• **What to produce**
Output the full listing that appears below, exactly as it is presented.

Segment Start: Dataset extract

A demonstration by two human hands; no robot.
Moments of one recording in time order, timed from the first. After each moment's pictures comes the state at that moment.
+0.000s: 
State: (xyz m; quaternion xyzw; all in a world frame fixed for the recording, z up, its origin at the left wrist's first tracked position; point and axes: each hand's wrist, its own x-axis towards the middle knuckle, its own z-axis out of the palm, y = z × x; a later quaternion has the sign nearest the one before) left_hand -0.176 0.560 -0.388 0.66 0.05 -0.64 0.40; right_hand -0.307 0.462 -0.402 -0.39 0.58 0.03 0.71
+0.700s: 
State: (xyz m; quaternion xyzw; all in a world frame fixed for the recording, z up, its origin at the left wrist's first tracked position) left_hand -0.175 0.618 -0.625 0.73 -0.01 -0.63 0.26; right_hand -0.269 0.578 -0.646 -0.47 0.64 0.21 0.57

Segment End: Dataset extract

• **Answer to this exercise**
A demonstration by two human hands; no robot.
Moments of one recording in time order, timed from the first. After each moment's pictures comes the state at that moment.
+0.000s: 
State: (xyz m; quaternion xyzw; all in a world frame fixed for the recording, z up, its origin at the left wrist's first tracked position; point and axes: each hand's wrist, its own x-axis towards the middle knuckle, its own z-axis out of the palm, y = z × x; a later quaternion has the sign nearest the one before) left_hand -0.176 0.560 -0.388 0.66 0.05 -0.64 0.40; right_hand -0.307 0.462 -0.402 -0.39 0.58 0.03 0.71
+0.700s: 
State: (xyz m; quaternion xyzw; all in a world frame fixed for the recording, z up, its origin at the left wrist's first tracked position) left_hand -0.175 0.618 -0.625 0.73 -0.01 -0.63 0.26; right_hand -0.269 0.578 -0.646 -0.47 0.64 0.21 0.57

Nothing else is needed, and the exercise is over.